A famous sweet shop “Madanlal Sweets” sells tinned rasgullas. The tin container is cylindrical in shape with diameter 14 cm, height 16 cm, and it can hold 20 spherical rasgullas of diameter 6 cm and sweetened liquid such that the can is filled and then sealed. Find out how much sweetened liquid the can contains.

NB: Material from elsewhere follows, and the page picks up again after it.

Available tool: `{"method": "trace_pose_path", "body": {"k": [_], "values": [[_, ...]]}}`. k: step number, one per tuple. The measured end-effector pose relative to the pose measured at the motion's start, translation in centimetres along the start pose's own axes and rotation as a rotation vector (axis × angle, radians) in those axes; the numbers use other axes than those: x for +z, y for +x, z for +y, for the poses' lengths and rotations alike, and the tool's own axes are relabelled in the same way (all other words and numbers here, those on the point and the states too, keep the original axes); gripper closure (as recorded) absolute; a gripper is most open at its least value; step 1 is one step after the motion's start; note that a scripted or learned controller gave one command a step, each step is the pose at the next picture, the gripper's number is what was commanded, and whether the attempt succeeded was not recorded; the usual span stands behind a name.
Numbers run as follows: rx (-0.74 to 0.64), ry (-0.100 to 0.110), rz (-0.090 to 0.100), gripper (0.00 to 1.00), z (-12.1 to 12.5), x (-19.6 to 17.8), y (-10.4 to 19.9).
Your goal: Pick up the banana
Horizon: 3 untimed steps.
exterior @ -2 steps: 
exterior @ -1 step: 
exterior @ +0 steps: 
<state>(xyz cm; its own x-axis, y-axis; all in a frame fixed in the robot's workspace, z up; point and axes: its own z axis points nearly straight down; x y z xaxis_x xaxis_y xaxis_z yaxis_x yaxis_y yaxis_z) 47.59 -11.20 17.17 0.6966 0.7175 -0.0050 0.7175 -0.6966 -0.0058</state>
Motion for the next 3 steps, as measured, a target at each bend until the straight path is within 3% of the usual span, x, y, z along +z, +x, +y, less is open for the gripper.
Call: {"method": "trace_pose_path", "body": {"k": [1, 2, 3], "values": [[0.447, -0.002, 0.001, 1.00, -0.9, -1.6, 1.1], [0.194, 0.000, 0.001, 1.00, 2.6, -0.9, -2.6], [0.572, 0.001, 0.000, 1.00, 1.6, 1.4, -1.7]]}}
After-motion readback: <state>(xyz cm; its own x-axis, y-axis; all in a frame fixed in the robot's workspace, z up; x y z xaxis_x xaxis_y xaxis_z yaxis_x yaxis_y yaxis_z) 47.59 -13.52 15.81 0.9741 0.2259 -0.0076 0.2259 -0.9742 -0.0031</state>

Take π = 3.14.

Given,

Diameter of container = 14 cm

Radius (R) = $\dfrac{\text{Diameter}}{2} = \dfrac{14}{2}$ = 7 cm

Height of container (H) = 16 cm

Diameter of rasgulla = 6 cm

Radius of rasgulla (r) = $\dfrac{\text{Diameter}}{2} = \dfrac{6}{2}$ = 3 cm

Volume of container = Volume of rasgullas + Volume of liquid

⇒ πR²H = $20 \times \dfrac{4}{3}$ πr³ + Volume of liquid

⇒ Volume of liquid = πR²H - $\dfrac{80}{3}$ πr³

⇒ Volume of liquid = π(R²H - $\dfrac{80}{3}r^3$)

⇒ Volume of liquid = 3.14 × (7² × 16 - $\dfrac{80}{3} \times 3^3$)

⇒ Volume of liquid = 3.14 × (784 - 720)

⇒ Volume of liquid = 3.14 × 64

⇒ Volume of liquid = 200.96 cm³.

Hence, volume of sweetened liquid in the container = 200.96 cm³.